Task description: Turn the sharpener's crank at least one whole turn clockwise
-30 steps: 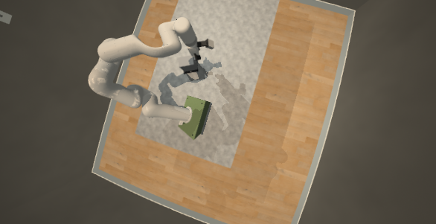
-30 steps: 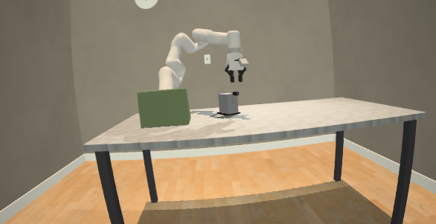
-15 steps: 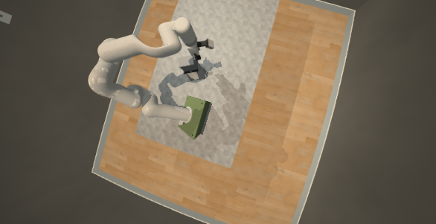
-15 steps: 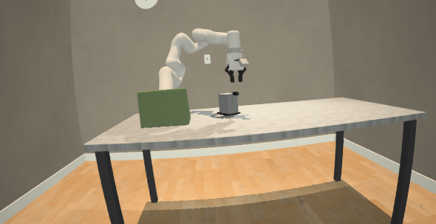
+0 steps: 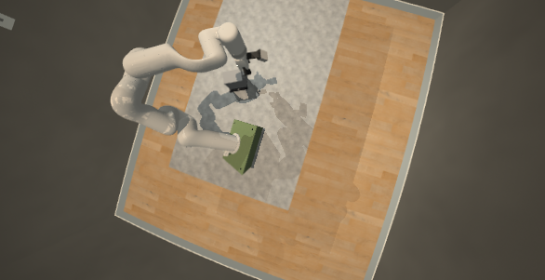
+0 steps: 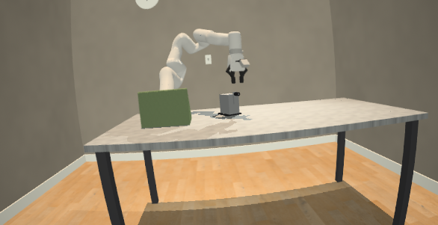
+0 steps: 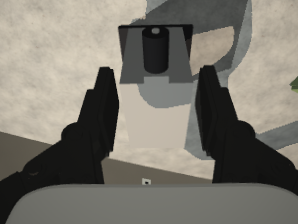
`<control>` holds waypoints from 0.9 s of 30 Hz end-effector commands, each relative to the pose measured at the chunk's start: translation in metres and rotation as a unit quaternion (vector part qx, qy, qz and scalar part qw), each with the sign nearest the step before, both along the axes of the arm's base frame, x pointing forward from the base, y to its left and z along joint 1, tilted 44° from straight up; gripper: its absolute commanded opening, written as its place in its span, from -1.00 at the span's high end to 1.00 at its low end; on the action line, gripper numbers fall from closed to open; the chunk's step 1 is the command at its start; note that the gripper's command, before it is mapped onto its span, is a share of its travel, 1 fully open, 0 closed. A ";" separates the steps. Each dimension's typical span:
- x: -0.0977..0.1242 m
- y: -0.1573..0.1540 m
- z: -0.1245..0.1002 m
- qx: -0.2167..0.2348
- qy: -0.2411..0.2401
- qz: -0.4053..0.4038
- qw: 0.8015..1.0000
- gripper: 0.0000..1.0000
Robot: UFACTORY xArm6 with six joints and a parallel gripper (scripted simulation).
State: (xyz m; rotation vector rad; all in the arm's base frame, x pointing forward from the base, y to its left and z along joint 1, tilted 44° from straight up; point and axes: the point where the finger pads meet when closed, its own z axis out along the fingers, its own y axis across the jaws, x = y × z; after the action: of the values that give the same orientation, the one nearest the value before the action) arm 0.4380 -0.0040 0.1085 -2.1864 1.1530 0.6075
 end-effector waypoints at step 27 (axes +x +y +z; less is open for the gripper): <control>-0.003 0.023 -0.025 -0.001 -0.002 -0.001 1.000 -0.09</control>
State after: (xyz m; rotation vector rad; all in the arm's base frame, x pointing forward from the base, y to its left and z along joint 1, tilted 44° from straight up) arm 0.4336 0.0182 0.0842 -2.1865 1.1529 0.6083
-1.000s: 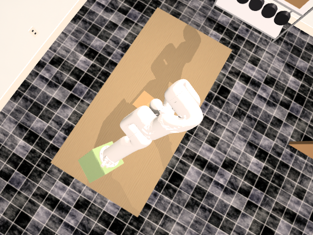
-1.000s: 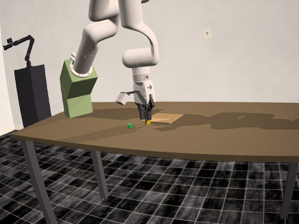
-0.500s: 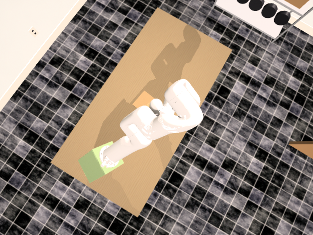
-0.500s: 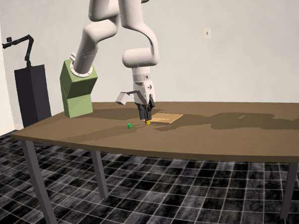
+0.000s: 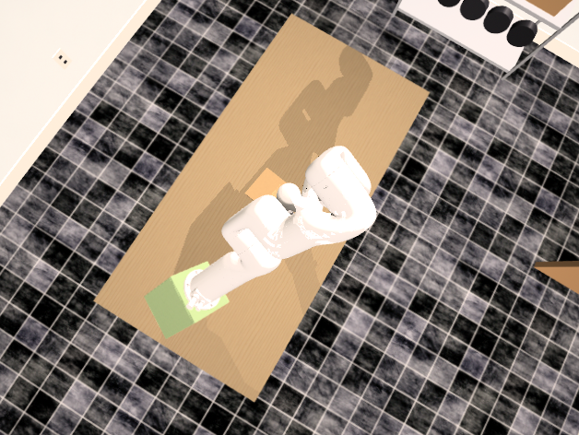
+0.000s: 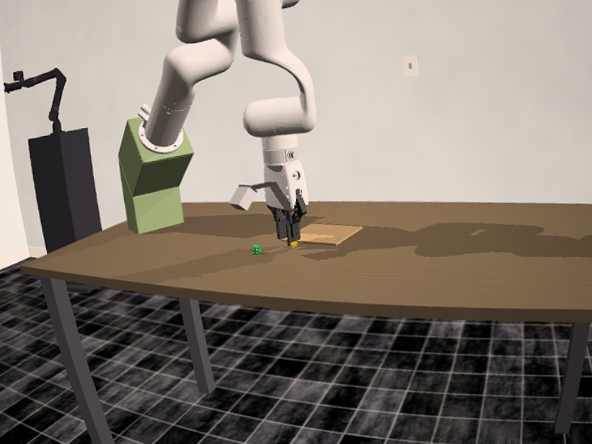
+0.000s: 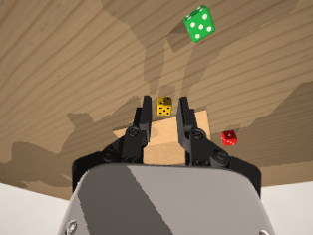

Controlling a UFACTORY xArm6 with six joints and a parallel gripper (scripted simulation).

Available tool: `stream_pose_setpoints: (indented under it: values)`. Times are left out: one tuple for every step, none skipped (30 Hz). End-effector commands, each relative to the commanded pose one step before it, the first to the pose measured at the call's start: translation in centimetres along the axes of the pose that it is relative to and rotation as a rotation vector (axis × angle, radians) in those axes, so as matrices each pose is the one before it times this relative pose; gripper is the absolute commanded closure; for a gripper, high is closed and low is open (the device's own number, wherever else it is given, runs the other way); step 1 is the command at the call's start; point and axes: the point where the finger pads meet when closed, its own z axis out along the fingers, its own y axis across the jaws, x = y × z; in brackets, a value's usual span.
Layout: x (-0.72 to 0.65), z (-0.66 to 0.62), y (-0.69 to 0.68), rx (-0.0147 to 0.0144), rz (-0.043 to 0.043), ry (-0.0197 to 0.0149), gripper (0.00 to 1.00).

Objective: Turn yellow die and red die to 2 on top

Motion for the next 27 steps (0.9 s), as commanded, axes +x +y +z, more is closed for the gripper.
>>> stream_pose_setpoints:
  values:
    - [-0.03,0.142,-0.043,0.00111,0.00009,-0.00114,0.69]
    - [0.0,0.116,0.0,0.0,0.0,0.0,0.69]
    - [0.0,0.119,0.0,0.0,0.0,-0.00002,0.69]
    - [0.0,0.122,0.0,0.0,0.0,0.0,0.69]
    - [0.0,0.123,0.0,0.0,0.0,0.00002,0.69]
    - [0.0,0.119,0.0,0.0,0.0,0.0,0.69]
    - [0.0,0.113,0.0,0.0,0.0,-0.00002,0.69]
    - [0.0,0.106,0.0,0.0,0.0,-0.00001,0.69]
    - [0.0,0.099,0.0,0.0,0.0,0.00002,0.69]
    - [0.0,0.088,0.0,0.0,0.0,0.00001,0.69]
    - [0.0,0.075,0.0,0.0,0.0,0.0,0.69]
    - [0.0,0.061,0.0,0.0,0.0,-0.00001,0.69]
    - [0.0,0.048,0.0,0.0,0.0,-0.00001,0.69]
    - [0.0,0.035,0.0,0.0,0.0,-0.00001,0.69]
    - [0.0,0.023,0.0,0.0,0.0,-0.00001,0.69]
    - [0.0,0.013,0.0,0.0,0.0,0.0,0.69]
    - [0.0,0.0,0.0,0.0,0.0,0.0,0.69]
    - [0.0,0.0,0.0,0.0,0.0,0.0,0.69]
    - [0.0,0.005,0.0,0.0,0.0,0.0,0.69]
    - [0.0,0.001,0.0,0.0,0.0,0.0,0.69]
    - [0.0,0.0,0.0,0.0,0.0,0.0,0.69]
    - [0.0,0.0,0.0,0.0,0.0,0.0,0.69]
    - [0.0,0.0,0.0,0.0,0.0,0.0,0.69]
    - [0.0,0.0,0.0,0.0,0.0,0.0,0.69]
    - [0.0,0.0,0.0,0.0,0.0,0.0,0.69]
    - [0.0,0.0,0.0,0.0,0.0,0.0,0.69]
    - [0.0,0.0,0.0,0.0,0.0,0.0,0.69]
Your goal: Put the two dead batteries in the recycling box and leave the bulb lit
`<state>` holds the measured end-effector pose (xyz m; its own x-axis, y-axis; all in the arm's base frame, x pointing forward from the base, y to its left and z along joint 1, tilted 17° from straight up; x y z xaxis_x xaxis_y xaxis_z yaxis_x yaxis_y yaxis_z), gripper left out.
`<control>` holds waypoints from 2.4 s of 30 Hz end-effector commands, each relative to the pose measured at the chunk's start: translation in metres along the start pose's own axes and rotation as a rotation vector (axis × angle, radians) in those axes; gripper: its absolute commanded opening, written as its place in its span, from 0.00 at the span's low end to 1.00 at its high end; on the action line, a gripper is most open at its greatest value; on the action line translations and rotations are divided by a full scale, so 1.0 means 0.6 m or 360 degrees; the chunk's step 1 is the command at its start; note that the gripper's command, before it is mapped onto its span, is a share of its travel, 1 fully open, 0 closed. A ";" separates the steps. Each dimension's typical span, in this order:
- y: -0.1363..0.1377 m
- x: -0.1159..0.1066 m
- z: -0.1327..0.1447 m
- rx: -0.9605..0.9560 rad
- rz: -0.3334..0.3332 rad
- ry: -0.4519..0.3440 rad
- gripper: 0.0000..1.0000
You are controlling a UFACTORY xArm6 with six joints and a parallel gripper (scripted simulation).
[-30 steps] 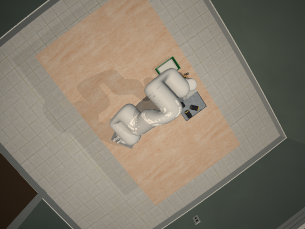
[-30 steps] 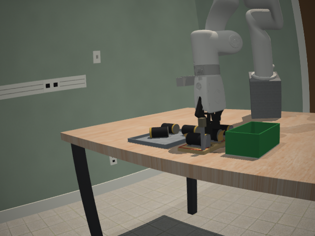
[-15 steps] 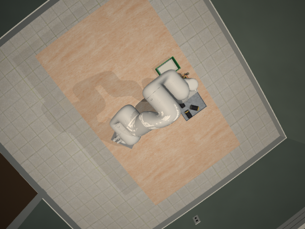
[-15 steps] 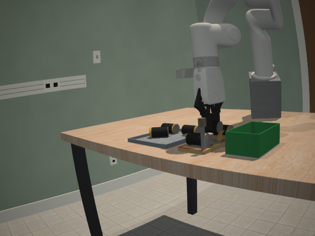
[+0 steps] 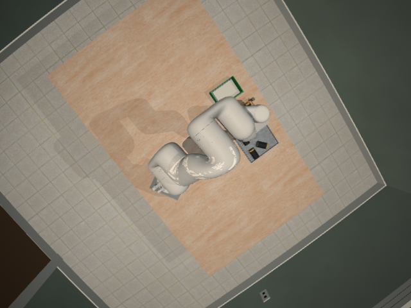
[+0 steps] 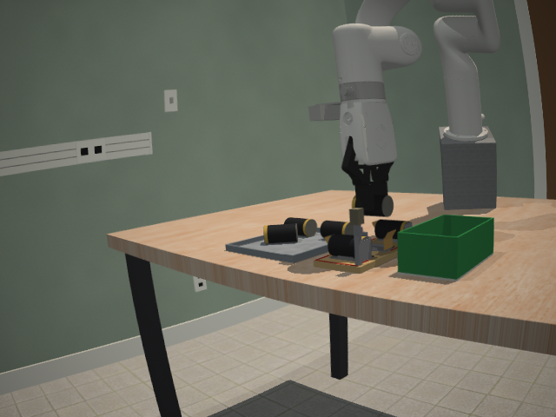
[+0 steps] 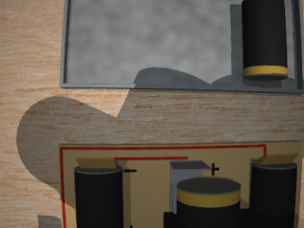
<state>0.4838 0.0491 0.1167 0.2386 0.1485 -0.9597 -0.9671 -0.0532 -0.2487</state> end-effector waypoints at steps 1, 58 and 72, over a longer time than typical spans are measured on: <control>-0.004 -0.085 0.001 -0.0001 -0.0013 0.0001 0.28; -0.096 -0.106 -0.215 0.0036 -0.0013 0.0001 0.28; -0.096 -0.084 -0.215 0.0035 -0.0013 0.0001 0.28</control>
<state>0.5351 -0.0839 0.1729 0.2435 0.1487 -0.9584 -0.9676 -0.0306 -0.2506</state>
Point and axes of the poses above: the point where the finger pads meet when closed, its own x axis out along the fingers, its own y axis across the jaws, z = x × y, the point moved 8 cm from there along -x, back along the fingers
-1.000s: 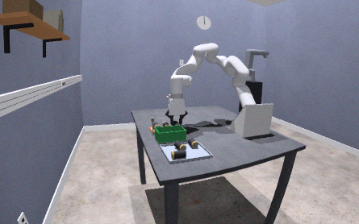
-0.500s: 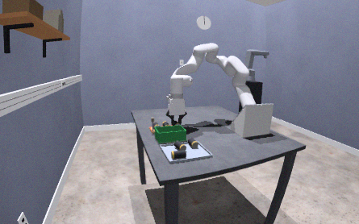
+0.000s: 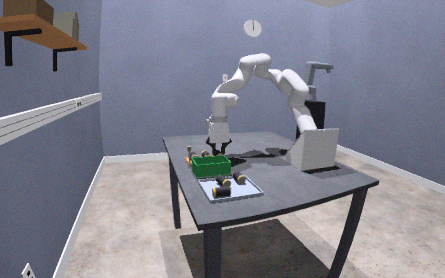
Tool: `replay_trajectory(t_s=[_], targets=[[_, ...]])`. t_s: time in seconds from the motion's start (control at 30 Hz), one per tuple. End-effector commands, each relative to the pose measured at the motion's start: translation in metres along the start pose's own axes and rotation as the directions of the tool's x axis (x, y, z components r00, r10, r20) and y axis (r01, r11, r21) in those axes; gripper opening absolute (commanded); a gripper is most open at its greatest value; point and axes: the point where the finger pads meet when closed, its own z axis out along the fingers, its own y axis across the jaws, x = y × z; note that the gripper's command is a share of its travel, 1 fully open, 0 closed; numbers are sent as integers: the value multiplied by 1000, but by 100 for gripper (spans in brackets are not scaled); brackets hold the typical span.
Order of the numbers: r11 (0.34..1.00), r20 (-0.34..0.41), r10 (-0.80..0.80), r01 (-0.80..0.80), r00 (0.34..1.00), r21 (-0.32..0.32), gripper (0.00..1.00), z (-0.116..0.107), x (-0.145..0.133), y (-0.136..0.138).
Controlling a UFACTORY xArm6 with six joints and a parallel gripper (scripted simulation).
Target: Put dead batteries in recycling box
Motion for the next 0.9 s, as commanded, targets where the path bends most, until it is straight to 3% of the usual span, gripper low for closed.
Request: replay_trajectory(t_s=[0.0,0.33,0.53,0.77,0.87], targets=[[1000,0,1,-1,1000,3,28,-1,0,-1],[1000,0,1,-1,1000,3,28,-21,0,-1],[1000,0,1,-1,1000,3,28,-44,0,-1],[1000,0,1,-1,1000,3,28,-47,0,-1],[1000,0,1,-1,1000,3,28,-61,0,-1]])
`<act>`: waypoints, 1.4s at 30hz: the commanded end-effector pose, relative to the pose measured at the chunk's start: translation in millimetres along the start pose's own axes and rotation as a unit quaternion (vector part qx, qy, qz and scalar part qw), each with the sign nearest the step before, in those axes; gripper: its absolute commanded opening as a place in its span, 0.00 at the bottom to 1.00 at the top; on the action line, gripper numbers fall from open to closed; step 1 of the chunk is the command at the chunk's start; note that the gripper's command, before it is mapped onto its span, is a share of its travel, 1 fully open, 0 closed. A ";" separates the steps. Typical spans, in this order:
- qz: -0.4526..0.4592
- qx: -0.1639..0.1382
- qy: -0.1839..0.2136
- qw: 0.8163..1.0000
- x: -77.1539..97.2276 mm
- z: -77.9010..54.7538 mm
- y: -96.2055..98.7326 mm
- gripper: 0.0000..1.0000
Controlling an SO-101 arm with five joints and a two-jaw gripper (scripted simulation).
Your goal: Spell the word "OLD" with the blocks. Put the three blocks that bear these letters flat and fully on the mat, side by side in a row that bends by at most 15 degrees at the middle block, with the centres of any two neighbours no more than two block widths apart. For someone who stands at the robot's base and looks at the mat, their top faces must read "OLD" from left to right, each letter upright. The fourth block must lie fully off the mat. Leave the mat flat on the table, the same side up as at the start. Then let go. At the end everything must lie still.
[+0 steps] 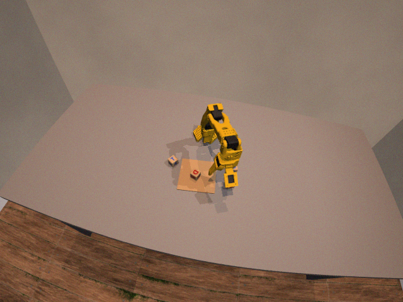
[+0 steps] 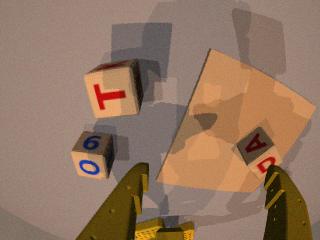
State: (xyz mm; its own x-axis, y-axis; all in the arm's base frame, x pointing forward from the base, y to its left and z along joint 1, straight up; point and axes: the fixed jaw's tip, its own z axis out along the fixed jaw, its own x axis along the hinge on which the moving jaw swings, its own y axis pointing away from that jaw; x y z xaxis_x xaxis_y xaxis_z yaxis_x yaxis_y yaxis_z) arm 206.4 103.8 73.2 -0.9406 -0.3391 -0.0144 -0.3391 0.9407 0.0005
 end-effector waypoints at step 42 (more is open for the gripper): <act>0.201 0.005 -0.026 0.979 34.2 -22.1 -81.7 0.35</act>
State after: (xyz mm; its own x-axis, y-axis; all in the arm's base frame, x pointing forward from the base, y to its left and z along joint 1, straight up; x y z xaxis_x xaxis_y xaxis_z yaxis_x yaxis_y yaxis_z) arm 196.5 21.4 83.9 -0.9997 0.0223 0.0031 0.0223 0.9997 -0.0015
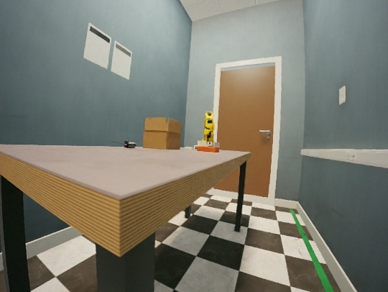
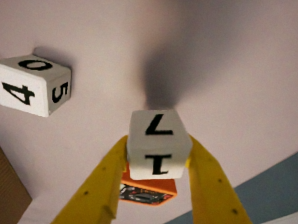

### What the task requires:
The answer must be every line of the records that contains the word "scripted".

### Response to this task:
Robot: UFACTORY xArm6 with six joints and a parallel gripper (scripted simulation).
Controlling a UFACTORY xArm6 with six joints and a parallel gripper (scripted simulation).
You are controlling a UFACTORY xArm6 with six joints and a parallel gripper (scripted simulation).
Controlling a UFACTORY xArm6 with six joints and a parallel gripper (scripted simulation).
Controlling an SO-101 arm with five joints and a two-jaw gripper (scripted simulation).

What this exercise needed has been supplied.